In the past month I’ve been contacted by dozens of clients who have had their email account hacked and sending out spam to all of their contacts. This happened shortly after clicking on a link in an abnormal email from someone they know. From what what I've been able to figure out, the website that the link opens (which is usually a work-from-home "opportunity") must be capturing their email login cookie or something similar to what the Firesheep Firefox extension does, except it's the website that's capturing it rather than another computer on a wi-fi network.

I looked at the HTML source code of one of the web pages linked from emails I received from a client's hacked email account, and the web page has an iframe with a link to a .php page. If anyone more familiar with website coding wants me to share some of the links, PM me and I will send them. I don't want to post live links to malicious web sites here in the public forums.

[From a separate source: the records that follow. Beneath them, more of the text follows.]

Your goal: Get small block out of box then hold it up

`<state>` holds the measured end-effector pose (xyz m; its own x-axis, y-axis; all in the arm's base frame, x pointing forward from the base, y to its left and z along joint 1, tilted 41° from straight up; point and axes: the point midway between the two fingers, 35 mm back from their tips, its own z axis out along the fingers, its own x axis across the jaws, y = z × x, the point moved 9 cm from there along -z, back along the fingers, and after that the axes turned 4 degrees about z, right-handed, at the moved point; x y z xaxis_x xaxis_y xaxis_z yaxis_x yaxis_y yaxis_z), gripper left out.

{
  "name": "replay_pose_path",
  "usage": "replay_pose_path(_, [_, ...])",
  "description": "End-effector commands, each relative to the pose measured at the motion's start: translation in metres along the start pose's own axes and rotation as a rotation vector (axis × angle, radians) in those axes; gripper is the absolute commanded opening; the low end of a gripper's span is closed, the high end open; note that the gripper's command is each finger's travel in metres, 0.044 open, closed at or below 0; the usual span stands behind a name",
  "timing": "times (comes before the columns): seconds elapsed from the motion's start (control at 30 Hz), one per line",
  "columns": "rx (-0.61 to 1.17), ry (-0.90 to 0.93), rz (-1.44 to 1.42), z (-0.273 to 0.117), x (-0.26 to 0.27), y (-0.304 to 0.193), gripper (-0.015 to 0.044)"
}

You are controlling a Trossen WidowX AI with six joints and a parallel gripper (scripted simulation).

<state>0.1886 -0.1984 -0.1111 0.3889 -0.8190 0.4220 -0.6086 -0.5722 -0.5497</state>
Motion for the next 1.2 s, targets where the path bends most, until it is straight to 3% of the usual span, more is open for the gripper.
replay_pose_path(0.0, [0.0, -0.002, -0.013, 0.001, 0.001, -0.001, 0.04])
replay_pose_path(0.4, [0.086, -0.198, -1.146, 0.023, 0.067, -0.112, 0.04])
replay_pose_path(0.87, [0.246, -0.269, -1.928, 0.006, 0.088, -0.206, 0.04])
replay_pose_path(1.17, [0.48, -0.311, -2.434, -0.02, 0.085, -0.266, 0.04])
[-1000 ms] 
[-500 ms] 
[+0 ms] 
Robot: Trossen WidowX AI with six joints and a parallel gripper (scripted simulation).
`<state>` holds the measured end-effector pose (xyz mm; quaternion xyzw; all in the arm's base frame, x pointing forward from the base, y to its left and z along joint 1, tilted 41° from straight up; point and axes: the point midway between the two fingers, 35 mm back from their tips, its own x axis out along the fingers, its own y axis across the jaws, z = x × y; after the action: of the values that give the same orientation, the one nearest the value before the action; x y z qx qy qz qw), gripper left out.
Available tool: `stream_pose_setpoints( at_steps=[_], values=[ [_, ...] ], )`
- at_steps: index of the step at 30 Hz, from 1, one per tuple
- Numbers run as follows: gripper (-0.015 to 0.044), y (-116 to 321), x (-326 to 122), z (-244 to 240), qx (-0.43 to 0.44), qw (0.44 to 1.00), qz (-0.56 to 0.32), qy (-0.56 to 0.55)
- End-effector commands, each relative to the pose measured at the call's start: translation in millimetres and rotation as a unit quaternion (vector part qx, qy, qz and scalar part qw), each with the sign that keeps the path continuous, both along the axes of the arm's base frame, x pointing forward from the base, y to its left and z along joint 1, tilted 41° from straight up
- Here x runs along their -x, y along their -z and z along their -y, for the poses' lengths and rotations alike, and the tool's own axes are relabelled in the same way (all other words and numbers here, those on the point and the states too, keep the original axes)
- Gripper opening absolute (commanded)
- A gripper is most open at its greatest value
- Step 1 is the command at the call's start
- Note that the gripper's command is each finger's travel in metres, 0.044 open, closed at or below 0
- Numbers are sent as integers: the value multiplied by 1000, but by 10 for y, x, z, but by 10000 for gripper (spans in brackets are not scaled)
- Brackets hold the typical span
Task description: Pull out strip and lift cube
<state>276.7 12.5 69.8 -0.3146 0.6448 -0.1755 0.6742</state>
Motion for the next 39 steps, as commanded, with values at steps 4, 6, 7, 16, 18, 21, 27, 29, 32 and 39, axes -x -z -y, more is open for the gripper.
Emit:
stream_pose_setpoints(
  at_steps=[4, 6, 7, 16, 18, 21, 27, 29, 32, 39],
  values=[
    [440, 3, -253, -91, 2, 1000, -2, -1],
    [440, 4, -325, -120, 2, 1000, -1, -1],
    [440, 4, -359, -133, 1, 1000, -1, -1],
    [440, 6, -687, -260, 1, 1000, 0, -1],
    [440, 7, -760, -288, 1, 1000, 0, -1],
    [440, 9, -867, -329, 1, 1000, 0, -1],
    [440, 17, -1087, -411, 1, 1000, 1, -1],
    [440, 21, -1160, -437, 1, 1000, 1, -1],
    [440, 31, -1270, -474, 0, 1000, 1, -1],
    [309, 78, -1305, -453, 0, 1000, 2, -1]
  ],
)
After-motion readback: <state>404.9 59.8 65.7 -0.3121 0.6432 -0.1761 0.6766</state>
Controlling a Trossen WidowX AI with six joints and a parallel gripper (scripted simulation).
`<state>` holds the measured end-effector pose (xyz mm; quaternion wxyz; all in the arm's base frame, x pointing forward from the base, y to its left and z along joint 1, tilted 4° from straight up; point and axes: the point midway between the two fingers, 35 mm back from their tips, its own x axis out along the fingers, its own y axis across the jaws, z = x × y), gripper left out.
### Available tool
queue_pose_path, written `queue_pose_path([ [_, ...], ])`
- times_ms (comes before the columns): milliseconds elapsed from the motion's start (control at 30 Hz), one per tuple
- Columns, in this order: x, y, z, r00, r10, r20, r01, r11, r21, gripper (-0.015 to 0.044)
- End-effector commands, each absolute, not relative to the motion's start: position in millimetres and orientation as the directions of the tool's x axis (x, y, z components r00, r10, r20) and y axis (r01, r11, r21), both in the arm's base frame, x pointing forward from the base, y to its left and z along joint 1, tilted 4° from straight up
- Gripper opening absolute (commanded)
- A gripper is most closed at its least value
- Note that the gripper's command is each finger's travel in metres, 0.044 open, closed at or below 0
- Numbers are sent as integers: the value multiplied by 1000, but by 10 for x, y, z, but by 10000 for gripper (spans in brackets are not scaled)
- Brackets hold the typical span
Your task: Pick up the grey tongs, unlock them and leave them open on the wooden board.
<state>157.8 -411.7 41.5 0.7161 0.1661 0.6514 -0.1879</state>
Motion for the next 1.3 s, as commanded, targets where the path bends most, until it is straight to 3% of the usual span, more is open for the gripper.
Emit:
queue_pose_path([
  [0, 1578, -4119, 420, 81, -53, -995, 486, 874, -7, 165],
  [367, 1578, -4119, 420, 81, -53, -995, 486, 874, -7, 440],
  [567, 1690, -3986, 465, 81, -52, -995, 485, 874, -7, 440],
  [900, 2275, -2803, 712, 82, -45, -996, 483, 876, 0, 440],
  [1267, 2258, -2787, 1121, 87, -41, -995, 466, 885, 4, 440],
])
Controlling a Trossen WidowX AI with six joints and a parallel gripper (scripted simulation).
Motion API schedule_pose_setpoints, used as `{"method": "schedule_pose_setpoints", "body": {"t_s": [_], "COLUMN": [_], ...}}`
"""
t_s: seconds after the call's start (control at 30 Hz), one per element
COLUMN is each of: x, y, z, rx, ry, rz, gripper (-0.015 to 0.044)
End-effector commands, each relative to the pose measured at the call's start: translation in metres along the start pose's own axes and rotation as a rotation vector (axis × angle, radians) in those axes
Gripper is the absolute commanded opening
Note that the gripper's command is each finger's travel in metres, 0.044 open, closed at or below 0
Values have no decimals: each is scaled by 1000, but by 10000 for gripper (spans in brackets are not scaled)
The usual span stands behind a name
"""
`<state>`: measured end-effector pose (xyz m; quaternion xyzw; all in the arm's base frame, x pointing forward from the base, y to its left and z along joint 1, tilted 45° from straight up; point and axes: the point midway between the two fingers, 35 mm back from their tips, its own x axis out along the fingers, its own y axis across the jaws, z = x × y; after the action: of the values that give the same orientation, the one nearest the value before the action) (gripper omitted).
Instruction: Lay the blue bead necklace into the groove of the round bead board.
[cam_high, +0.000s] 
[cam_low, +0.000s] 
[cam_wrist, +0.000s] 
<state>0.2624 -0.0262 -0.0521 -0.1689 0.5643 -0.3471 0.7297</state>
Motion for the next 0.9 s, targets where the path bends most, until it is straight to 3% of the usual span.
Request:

I've had a few clients who "are stranded in a foreign country" and need money. Most of those hacked accounts were due to them responding to a phishing email from "Yahoo".

[iladelf]

Computertech, I think you've hit the nail on the head. Believe both times my customer got infected, it was due to something what you mentioned in your post above.

[Nomad Computer Repair]

Interesting, I'm seeing a client today who uses Yahoo email and is having the same problem. I know they don't use wifi. I asked if I could contact recipients of the email in an attempt to get header information, but the client doesn't want to provide me with that information until I get there /shrug. Anyway, I will do a virus scan just in case, and reset the passwords, and check email settings once the system is clean. Also, I will do a little education about phishing.
Any other suggestions?

[coffee]

Quote:

Originally Posted by Nomad Computer Repair

Interesting, I'm seeing a client today who uses Yahoo email and is having the same problem. I know they don't use wifi. I asked if I could contact recipients of the email in an attempt to get header information, but the client doesn't want to provide me with that information until I get there /shrug. Anyway, I will do a virus scan just in case, and reset the passwords, and check email settings once the system is clean. Also, I will do a little education about phishing.
Any other suggestions?

I have family members with yahoo accounts that are sending me the "Work from Home" email. They are addressed in the subject line "Hi joseph". It only contains a link in the body of the email. If this is similar and your looking for headers I could send you one of many I have. I dont think there is any harm in sending headers. After all, Its just routing info.

let me know and Ill PM you and post the headers in a PM.

My thoughts are that their computer is infected and sending these emails. Otherwise the only other way is through yahoo themselves being broken into. WHich, I have heard that they have been a few months back.

Best Regards,

coffee

[altrenda]

Quote:

Originally Posted by YeOldeStonecat

web mail based clients......plus sending spam to only people they have in their web based address book...spoofing not capable of that (getting inside their account to mine the addresses)

had several ATT/yahoo clients with this problem. a few had their passwords changed.

Also received emails from friends with the same problem.
ATT contracting its email several years back to Yahoo has had lots of problems.

Quote:

Originally Posted by coffee

......MS seems to point this out as they use linux servers for their hotmail.
coffee

I believe they changed to Windows server in 2005 or 2006.